• [Action item]: Make an exact copy of all the data.

- - -

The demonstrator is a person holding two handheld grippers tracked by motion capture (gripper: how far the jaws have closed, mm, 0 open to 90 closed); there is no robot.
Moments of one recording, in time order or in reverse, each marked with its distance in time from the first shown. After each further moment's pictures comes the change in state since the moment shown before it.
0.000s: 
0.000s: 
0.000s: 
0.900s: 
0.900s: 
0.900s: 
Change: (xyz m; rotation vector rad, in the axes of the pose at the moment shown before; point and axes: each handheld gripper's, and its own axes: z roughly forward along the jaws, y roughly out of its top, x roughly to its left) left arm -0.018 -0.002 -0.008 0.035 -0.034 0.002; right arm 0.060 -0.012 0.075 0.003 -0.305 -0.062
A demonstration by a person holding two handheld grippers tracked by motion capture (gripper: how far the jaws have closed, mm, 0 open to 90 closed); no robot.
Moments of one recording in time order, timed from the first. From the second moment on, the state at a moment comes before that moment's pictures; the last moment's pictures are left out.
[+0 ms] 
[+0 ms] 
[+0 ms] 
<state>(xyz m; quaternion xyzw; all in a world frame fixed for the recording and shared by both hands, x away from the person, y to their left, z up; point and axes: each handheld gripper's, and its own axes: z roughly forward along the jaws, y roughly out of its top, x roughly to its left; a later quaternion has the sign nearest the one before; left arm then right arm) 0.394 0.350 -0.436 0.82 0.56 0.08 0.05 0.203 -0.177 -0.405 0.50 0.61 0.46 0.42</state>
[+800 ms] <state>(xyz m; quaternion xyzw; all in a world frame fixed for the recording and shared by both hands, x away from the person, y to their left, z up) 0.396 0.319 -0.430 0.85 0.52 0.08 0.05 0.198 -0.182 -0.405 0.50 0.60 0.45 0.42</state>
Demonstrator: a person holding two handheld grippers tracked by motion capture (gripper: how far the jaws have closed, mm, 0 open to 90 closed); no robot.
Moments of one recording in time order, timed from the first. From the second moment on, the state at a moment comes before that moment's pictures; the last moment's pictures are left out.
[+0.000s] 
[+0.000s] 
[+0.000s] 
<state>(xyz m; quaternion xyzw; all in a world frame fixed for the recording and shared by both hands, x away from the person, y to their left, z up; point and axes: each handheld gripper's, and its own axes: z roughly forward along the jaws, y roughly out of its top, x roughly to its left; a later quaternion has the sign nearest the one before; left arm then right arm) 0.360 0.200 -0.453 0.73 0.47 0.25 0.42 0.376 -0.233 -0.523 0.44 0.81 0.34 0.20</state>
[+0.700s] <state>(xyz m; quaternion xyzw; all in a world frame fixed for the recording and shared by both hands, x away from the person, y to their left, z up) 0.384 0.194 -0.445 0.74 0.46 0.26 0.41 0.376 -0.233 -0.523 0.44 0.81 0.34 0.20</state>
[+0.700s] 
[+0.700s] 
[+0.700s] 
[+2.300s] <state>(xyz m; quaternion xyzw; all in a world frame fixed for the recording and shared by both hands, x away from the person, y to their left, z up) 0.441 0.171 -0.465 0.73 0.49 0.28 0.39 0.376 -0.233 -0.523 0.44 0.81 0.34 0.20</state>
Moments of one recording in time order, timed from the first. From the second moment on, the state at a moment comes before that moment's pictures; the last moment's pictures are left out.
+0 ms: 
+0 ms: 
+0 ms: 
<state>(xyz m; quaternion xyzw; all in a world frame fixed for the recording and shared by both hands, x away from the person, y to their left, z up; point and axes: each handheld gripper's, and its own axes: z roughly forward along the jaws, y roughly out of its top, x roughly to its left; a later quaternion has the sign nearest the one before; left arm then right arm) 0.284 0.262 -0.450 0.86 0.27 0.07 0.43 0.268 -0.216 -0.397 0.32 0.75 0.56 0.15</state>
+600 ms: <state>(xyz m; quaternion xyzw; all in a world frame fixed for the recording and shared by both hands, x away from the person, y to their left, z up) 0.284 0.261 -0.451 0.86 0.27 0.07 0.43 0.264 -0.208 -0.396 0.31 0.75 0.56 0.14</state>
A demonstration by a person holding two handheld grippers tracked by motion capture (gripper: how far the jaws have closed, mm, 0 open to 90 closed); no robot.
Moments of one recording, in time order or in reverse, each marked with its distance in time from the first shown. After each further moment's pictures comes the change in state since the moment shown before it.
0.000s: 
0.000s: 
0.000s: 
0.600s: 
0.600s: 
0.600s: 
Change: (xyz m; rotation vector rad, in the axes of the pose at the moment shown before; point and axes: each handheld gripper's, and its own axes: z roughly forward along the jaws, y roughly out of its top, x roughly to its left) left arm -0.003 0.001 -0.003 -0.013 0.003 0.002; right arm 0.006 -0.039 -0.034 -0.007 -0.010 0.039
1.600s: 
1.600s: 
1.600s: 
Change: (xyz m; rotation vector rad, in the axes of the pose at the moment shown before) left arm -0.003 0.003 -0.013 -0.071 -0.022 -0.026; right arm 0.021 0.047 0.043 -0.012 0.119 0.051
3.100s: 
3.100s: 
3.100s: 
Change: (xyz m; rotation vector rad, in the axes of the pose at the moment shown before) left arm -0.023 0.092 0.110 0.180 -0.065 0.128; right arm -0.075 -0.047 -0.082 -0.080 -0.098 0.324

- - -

• [Result]:
The demonstrator is a person holding two handheld grippers tracked by motion capture (gripper: how far the jaws have closed, mm, 0 open to 90 closed); there is no robot.
Moments of one recording, in time order or in reverse, each marked with its distance in time from the first shown. After each further moment's pictures comes the change in state since the moment shown before it.
0.000s: 
0.000s: 
0.000s: 
0.900s: 
0.900s: 
0.900s: 
Change: (xyz m; rotation vector rad, in the axes of the pose at the moment shown before; point and axes: each handheld gripper's, and its own axes: z roughly forward along the jaws, y roughly out of its top, x roughly to its left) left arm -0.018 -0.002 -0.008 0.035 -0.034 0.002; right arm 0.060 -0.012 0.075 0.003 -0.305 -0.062
A demonstration by a person holding two handheld grippers tracked by motion capture (gripper: how far the jaws have closed, mm, 0 open to 90 closed); no robot.
Moments of one recording in time order, timed from the first. From the second moment on, the state at a moment comes before that moment's pictures; the last moment's pictures are left out.
[+0 ms] 
[+0 ms] 
[+0 ms] 
<state>(xyz m; quaternion xyzw; all in a world frame fixed for the recording and shared by both hands, x away from the person, y to their left, z up; point and axes: each handheld gripper's, and its own axes: z roughly forward along the jaws, y roughly out of its top, x roughly to its left; a later quaternion has the sign nearest the one before; left arm then right arm) 0.394 0.350 -0.436 0.82 0.56 0.08 0.05 0.203 -0.177 -0.405 0.50 0.61 0.46 0.42</state>
[+800 ms] <state>(xyz m; quaternion xyzw; all in a world frame fixed for the recording and shared by both hands, x away from the person, y to their left, z up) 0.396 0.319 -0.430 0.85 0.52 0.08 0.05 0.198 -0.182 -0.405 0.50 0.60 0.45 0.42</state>
Demonstrator: a person holding two handheld grippers tracked by motion capture (gripper: how far the jaws have closed, mm, 0 open to 90 closed); no robot.
Moments of one recording in time order, timed from the first. From the second moment on, the state at a moment comes before that moment's pictures; the last moment's pictures are left out.
[+0.000s] 
[+0.000s] 
[+0.000s] 
<state>(xyz m; quaternion xyzw; all in a world frame fixed for the recording and shared by both hands, x away from the person, y to their left, z up; point and axes: each handheld gripper's, and its own axes: z roughly forward along the jaws, y roughly out of its top, x roughly to its left; a later quaternion has the sign nearest the one before; left arm then right arm) 0.360 0.200 -0.453 0.73 0.47 0.25 0.42 0.376 -0.233 -0.523 0.44 0.81 0.34 0.20</state>
[+0.700s] <state>(xyz m; quaternion xyzw; all in a world frame fixed for the recording and shared by both hands, x away from the person, y to their left, z up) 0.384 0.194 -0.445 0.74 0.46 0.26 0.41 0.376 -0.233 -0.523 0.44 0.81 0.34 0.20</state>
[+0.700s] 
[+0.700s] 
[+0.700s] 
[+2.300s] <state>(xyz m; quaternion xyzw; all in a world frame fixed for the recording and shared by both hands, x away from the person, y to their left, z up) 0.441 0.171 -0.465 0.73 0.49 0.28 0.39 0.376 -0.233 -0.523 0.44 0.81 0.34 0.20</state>
Moments of one recording in time order, timed from the first. From the second moment on, the state at a moment comes before that moment's pictures; the last moment's pictures are left out.
+0 ms: 
+0 ms: 
+0 ms: 
<state>(xyz m; quaternion xyzw; all in a world frame fixed for the recording and shared by both hands, x away from the person, y to their left, z up; point and axes: each handheld gripper's, and its own axes: z roughly forward along the jaws, y roughly out of its top, x roughly to its left; a later quaternion has the sign nearest the one before; left arm then right arm) 0.284 0.262 -0.450 0.86 0.27 0.07 0.43 0.268 -0.216 -0.397 0.32 0.75 0.56 0.15</state>
+600 ms: <state>(xyz m; quaternion xyzw; all in a world frame fixed for the recording and shared by both hands, x away from the person, y to their left, z up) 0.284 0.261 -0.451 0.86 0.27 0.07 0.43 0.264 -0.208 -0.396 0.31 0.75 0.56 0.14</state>
A demonstration by a person holding two handheld grippers tracked by motion capture (gripper: how far the jaws have closed, mm, 0 open to 90 closed); no robot.
Moments of one recording, in time order or in reverse, each marked with its distance in time from the first shown. After each further moment's pictures comes the change in state since the moment shown before it.
0.000s: 
0.000s: 
0.000s: 
0.600s: 
0.600s: 
0.600s: 
Change: (xyz m; rotation vector rad, in the axes of the pose at the moment shown before; point and axes: each handheld gripper's, and its own axes: z roughly forward along the jaws, y roughly out of its top, x roughly to its left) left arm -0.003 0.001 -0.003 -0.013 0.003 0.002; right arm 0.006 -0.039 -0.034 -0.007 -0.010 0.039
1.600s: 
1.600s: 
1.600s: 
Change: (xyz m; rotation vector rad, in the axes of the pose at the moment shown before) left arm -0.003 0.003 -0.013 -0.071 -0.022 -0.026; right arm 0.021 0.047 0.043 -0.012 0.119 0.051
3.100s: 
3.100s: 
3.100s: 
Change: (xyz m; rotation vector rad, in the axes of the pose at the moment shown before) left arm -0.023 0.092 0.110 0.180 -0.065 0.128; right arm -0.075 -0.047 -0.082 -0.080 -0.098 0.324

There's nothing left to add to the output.